◆ **WORK INSTRUCTION**
Make an exact copy of the listing so that no picture is carried over.
╭──
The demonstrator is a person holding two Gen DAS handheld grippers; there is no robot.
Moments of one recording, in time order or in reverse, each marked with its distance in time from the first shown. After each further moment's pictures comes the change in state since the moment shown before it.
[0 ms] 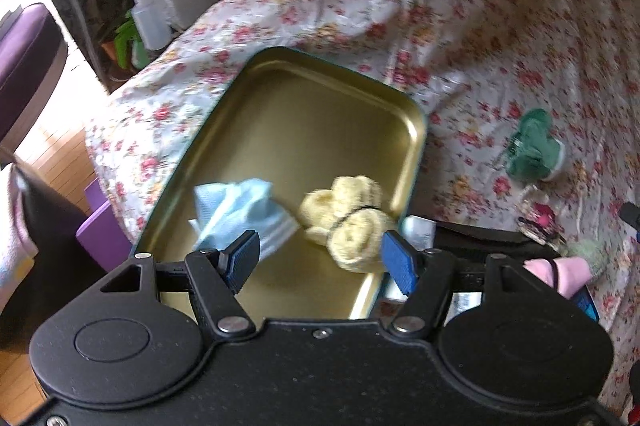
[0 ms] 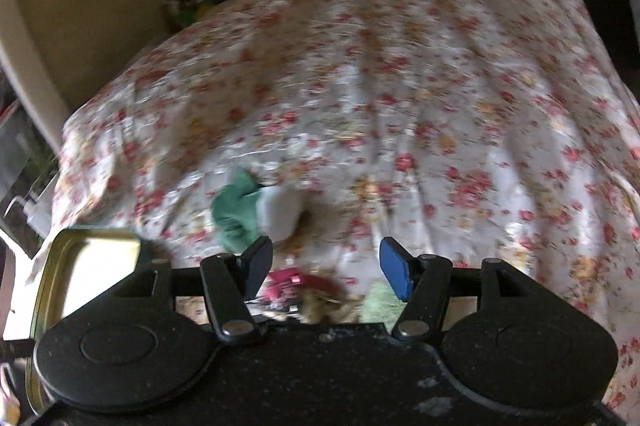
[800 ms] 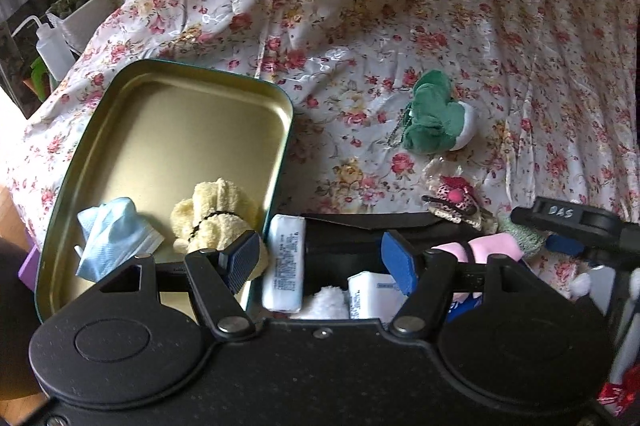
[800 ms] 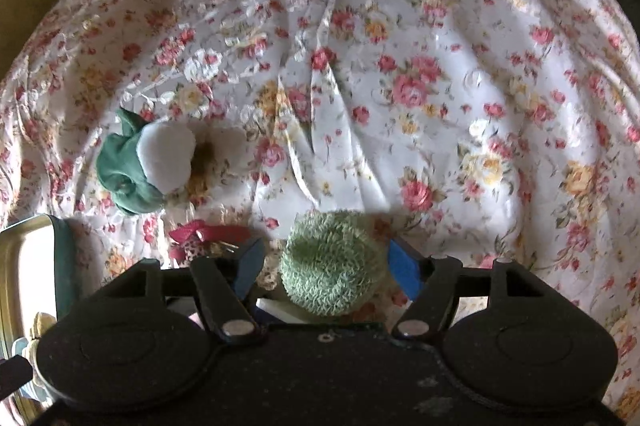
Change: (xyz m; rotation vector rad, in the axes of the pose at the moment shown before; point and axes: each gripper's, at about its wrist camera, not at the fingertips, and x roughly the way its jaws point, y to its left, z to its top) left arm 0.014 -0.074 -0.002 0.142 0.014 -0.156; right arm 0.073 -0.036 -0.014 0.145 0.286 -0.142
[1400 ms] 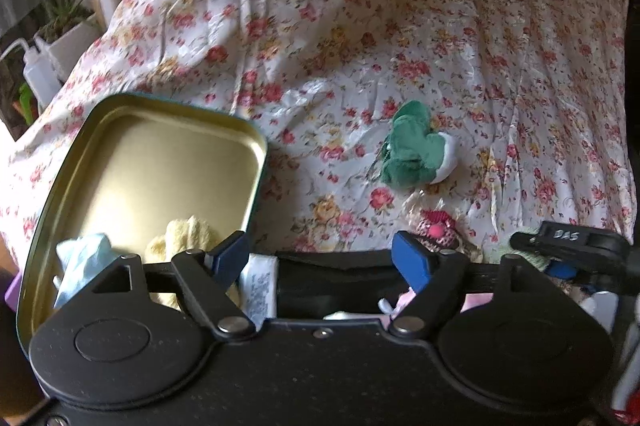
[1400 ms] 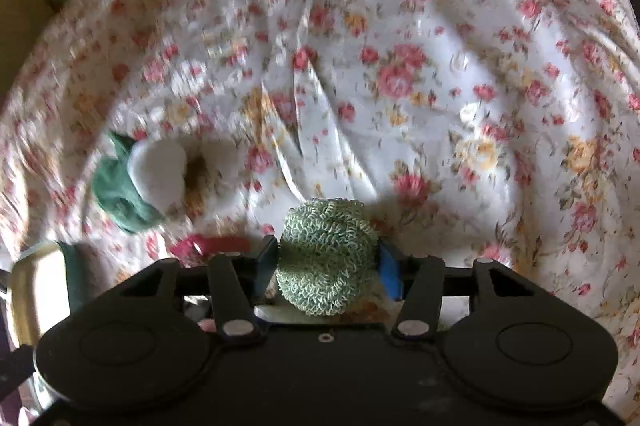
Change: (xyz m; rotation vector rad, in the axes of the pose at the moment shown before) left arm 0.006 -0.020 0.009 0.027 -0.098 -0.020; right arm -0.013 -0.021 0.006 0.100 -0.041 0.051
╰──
◆ **SOLUTION**
The demonstrator is a person holding two Gen DAS handheld grippers; there is no robot.
Moments of one recording, in time order or in reverse, each marked with its distance in time from the first shown. After each further moment's pictures comes the change in state since the moment shown before it.
[0 ms] 
[0 ms] 
[800 ms] 
[800 ms] 
Change: (xyz m; rotation vector rad, in the axes of the pose at the moment shown before; point and axes: each gripper's, at about its wrist camera, not at the fingertips, and x roughly the way its jaws point, y to its left, z to its top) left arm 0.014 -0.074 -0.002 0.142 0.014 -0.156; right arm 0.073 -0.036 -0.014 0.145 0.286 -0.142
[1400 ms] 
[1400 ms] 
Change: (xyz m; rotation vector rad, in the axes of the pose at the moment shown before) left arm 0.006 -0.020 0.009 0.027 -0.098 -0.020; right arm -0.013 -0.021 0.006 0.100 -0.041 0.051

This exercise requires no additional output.